◆ EXTRACTED MATERIAL ◆

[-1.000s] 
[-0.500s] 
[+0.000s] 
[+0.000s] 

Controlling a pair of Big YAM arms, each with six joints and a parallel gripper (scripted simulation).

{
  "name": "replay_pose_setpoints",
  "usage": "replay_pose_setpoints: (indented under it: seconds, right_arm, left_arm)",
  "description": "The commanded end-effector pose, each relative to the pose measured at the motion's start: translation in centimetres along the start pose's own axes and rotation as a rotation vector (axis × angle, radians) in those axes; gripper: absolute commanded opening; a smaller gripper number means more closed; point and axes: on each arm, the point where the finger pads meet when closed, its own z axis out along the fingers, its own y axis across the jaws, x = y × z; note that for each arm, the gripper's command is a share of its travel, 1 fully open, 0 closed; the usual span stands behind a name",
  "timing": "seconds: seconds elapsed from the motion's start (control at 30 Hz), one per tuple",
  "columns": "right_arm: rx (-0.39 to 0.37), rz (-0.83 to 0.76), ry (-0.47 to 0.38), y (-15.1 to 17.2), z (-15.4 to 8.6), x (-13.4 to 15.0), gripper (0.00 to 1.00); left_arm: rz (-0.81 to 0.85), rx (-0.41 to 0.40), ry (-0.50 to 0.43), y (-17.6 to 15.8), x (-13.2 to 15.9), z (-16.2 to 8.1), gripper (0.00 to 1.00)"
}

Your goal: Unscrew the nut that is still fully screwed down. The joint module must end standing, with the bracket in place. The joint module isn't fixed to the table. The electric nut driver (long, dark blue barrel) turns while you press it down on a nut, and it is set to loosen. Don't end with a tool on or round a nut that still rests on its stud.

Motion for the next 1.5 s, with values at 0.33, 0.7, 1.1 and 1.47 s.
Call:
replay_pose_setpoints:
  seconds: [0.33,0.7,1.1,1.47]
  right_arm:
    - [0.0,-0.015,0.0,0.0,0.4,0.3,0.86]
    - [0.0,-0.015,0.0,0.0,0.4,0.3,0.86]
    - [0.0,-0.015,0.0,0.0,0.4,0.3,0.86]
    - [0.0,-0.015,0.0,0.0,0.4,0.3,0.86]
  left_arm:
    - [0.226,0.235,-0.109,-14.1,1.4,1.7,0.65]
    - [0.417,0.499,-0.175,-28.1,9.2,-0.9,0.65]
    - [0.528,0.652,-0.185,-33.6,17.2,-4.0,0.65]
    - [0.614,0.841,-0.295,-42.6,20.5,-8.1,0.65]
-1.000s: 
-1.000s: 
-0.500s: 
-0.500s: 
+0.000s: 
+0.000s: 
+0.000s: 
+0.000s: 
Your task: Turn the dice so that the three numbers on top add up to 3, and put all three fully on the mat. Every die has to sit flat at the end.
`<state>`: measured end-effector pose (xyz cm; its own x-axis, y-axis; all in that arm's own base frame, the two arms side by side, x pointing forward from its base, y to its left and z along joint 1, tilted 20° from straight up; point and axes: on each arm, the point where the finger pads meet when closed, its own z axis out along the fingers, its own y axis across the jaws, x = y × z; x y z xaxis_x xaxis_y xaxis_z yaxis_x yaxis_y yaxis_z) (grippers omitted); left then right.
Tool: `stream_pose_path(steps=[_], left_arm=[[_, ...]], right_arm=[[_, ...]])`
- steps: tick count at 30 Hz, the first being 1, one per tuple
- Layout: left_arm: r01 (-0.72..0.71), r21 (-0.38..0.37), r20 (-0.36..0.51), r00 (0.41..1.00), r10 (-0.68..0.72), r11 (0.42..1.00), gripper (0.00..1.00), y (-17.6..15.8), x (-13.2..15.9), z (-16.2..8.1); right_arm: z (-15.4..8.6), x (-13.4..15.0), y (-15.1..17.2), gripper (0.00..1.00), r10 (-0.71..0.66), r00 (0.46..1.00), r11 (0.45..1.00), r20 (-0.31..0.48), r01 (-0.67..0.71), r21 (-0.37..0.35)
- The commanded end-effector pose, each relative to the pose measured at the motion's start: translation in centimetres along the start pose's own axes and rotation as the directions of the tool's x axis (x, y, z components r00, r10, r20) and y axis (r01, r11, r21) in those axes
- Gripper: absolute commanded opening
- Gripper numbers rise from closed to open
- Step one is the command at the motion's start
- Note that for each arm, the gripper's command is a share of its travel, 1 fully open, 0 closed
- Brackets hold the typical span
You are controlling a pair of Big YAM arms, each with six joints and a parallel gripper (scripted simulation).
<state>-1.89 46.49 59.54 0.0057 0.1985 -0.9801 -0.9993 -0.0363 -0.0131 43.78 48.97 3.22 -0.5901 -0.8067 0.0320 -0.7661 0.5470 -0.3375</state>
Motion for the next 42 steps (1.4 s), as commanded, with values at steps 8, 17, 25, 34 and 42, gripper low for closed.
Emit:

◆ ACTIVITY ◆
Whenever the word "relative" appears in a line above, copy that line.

◆ YOUR SOLUTION ◆
  "description": "The commanded end-effector pose, each relative to the pose measured at the motion's start: translation in centimetres along the start pose's own axes and rotation as a rotation vector (axis × angle, radians) in those axes; gripper: absolute commanded opening; a smaller gripper number means more closed; point and axes: on each arm, the point where the finger pads meet when closed, its own z axis out along the fingers, its own y axis across the jaws, x = y × z; note that for each arm, the gripper's command is a share of its travel, 1 fully open, 0 closed; the usual span stands behind a name",
- The commanded end-effector pose, each relative to the pose measured at the motion's start: translation in centimetres along the start pose's own axes and rotation as the directions of the tool's x axis (x, y, z components r00, r10, r20) and y axis (r01, r11, r21) in those axes

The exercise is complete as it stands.